## TASK DESCRIPTION
From the first line to the last, return the material exactly.

## MATERIAL PROVIDED
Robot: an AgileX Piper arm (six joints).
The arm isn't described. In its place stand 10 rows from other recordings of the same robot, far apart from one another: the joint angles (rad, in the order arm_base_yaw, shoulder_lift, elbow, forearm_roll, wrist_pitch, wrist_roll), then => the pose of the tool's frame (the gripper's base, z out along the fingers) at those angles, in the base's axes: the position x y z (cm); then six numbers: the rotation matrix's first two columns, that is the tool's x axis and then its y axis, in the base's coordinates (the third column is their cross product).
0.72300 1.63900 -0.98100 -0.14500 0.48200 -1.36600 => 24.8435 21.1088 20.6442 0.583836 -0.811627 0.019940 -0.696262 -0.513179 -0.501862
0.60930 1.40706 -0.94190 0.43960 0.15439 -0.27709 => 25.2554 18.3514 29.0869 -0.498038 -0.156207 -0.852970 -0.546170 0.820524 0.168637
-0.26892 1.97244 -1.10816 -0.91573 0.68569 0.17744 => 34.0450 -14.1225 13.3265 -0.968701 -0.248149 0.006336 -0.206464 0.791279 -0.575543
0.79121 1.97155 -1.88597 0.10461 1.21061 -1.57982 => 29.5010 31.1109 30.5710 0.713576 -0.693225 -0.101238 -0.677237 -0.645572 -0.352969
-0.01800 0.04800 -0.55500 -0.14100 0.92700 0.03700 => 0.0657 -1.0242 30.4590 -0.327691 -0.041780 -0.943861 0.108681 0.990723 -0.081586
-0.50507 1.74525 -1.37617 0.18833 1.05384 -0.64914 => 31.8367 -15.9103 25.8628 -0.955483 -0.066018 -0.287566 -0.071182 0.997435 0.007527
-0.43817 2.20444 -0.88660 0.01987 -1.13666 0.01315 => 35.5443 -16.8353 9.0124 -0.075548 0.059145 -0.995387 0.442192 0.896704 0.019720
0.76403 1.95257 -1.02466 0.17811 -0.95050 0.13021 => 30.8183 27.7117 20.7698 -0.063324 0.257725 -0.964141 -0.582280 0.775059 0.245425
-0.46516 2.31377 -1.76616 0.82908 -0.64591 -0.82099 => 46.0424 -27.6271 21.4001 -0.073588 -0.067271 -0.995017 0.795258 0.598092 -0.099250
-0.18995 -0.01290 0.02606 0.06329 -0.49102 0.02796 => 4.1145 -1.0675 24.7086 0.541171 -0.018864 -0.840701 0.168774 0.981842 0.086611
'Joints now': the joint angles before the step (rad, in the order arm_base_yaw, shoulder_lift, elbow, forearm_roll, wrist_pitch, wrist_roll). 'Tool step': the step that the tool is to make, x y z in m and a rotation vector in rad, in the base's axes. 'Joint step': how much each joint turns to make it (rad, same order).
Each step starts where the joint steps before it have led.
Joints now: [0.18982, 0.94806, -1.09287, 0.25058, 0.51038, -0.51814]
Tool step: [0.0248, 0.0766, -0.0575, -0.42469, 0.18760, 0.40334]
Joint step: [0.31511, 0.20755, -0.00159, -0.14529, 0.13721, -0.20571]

## FINISHED TASK
Robot: an AgileX Piper arm (six joints).
The arm isn't described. In its place stand 10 rows from other recordings of the same robot, far apart from one another: the joint angles (rad, in the order arm_base_yaw, shoulder_lift, elbow, forearm_roll, wrist_pitch, wrist_roll), then => the pose of the tool's frame (the gripper's base, z out along the fingers) at those angles, in the base's axes: the position x y z (cm); then six numbers: the rotation matrix's first two columns, that is the tool's x axis and then its y axis, in the base's coordinates (the third column is their cross product).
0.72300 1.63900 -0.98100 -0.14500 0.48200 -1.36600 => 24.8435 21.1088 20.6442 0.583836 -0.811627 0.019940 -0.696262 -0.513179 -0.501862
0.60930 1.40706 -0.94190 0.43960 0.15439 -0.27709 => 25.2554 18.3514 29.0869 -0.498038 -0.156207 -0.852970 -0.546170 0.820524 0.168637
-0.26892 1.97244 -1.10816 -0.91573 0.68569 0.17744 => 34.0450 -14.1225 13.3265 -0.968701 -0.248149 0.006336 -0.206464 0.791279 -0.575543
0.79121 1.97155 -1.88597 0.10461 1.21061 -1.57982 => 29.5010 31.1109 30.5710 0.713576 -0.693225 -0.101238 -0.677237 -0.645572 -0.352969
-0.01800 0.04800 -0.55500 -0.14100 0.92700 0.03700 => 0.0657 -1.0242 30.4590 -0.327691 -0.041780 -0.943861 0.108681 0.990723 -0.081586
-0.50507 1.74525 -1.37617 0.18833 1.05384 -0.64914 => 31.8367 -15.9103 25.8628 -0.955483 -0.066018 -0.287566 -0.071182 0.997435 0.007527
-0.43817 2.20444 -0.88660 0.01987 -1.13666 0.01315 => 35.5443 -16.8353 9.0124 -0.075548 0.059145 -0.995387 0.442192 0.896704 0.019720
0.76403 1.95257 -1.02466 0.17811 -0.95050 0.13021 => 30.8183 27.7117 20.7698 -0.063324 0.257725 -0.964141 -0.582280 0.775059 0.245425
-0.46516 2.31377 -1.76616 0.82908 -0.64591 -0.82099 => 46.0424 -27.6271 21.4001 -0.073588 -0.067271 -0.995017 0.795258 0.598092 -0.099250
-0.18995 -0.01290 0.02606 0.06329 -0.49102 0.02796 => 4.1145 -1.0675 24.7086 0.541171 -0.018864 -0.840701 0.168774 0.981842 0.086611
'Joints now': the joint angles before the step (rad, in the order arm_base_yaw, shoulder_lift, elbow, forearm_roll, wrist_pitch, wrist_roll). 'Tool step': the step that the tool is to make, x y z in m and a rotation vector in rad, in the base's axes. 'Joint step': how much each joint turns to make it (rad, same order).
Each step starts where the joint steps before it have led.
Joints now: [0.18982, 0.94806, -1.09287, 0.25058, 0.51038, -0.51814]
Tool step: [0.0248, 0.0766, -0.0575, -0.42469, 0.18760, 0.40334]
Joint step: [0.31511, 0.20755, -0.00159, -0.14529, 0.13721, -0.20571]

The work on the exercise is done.